The thing I hear most often about my writing is, "It's too dry." I'm sure this happens to other people too. I'm working on eliciting emotion through writing, and I'd like a critique on some of my first bits.
I wake up screaming - again.
I’ve woken up screaming at least once a night since it happened. Most nights I’ll wake up three or four times, bathed in sweat.
I can still see her face fading from recognition, each time I awake she’s silently begging me to save her. I see her face twist with the sudden terror as she slips, time slowing as she starts to fall. I feel the look of betrayal, deeper than the deepest ocean, when her fingers barely brush against mine as I lunge to save her. Then...every emotion I’ve ever seen, and so many more I could never begin to describe, all meld together with abject terror as she falls. Those same feelings are ravaging me from the inside, taking my world and ripping it to shreds in the blink of an eye. Pieces of paper, torn apart by a storm.

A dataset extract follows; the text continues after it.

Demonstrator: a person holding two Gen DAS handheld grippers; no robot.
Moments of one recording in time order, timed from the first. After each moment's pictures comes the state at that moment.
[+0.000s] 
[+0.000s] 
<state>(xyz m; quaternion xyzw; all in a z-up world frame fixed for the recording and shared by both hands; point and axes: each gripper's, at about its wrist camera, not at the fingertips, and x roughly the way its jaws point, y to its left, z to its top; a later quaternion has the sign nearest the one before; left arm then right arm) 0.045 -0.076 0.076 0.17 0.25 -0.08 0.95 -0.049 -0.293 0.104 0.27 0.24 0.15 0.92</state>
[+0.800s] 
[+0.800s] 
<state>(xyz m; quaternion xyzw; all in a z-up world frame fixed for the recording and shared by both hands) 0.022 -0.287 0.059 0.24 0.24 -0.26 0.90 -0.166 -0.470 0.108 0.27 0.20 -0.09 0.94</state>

I couldn’t tear my eyes away; I had to watch it all. A twisted sense of responsibility to her memory, or something. She fell for so long - when her body hit the ground, it was smaller than the ant crawling next to my hand.

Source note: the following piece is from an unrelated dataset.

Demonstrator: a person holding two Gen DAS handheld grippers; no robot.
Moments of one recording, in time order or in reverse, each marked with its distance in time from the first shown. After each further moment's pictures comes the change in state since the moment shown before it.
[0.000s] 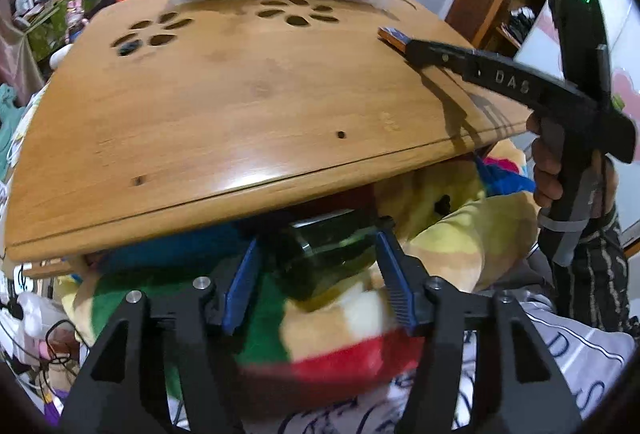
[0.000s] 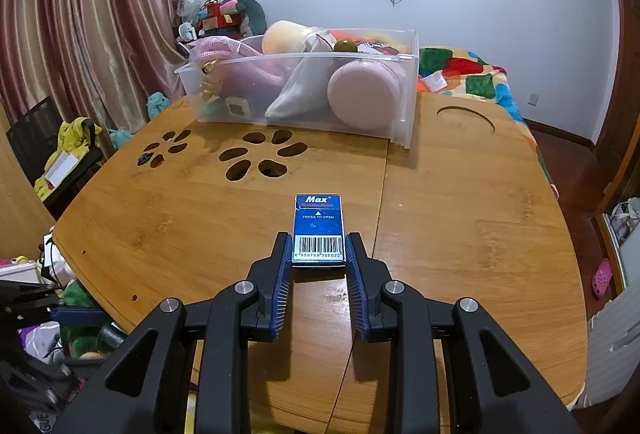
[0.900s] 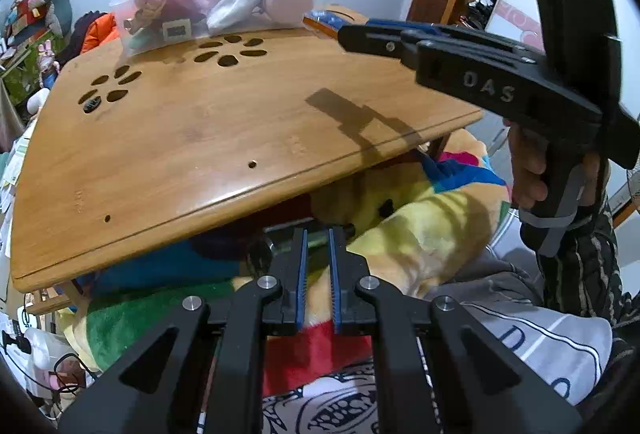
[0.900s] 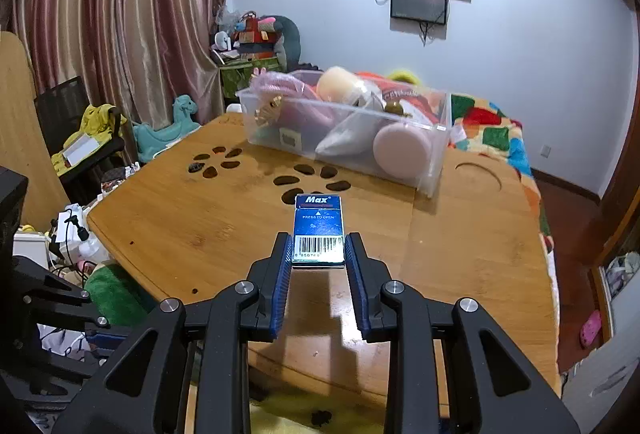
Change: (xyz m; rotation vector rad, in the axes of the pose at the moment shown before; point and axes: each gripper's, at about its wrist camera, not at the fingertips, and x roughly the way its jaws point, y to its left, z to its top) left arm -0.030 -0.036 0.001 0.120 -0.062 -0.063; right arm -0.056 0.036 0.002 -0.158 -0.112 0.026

I stayed there, on the edge of nothingness, for three whole days. I ate nothing. I drank nothing. I did. not. move. I played all of our mutual experiences over and over again in my head, promising her all the while that I’d never forget her. I knew the first time I’d told her this that I was lying: at some point my memory would fail, or we would grow apart and the memories would be rewritten. I could see in her face that she knew I was lying too. But...we both also knew that there wasn’t any other way to live. That even though we know that nothing can last, we had to act like it could, like it would. Act like we were the immortal fomori of legend, casting linguistic spells on those around us, running circles around people with less-developed minds. Capricious spirits of the wind who nevertheless held such capacity for love and understanding that it overwhelmed us on a regular basis.

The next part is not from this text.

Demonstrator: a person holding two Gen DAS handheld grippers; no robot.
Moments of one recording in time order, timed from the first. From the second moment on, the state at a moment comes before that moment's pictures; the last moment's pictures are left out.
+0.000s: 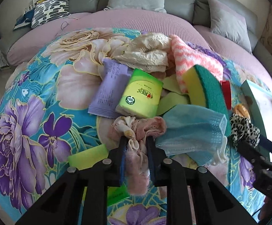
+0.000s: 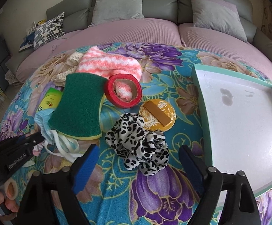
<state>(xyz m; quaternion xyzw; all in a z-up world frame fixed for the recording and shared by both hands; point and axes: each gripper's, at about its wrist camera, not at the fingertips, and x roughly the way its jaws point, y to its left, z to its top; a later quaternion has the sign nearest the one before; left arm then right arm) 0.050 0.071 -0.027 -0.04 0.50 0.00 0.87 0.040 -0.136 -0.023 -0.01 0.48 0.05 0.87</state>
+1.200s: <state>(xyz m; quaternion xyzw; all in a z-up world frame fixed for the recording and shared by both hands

I cried in her arms, cried over all the things we could never do nor fix, all the people - who by simple virtue of existence deserve unrelenting love - whom we couldn’t save. People whom we’d never meet, whom we could never help. We grieved together for the people who are too blind to know that they can’t see, who will live forever in self-created misery - people we will never be able to help. We grieved for the people they hurt out of ignorance.
You could argue that childhood abuse coupled with a unique perspective has created martyr complexes. But we didn’t do this for ourselves. We didn’t do this because we wanted others to know who we were. We didn’t do this for praise or fame.
When you realize that we are all just living collections of basic particles, that invisible air is made from the same type of particles, that all things are made up of the same stuff -
When you realize that knowledge, culture, beliefs, and more are all just things we are given -
When you realize that the only objective Truth is that we each have our own subjective experience -
When you realize that the only true knowledge is experience taken in its original context -
When you realize that the world is uncertain - that language is imprecise - that experience is ineffable -
-- you begin to realize what it means to really live - and you would never go back, even if you could.
I hope for you.
I love for you.
I miss you.
I’ll never forget you.
This is not intended to have characters, a plot, or much structure. This is specifically about creating emotion in the reader.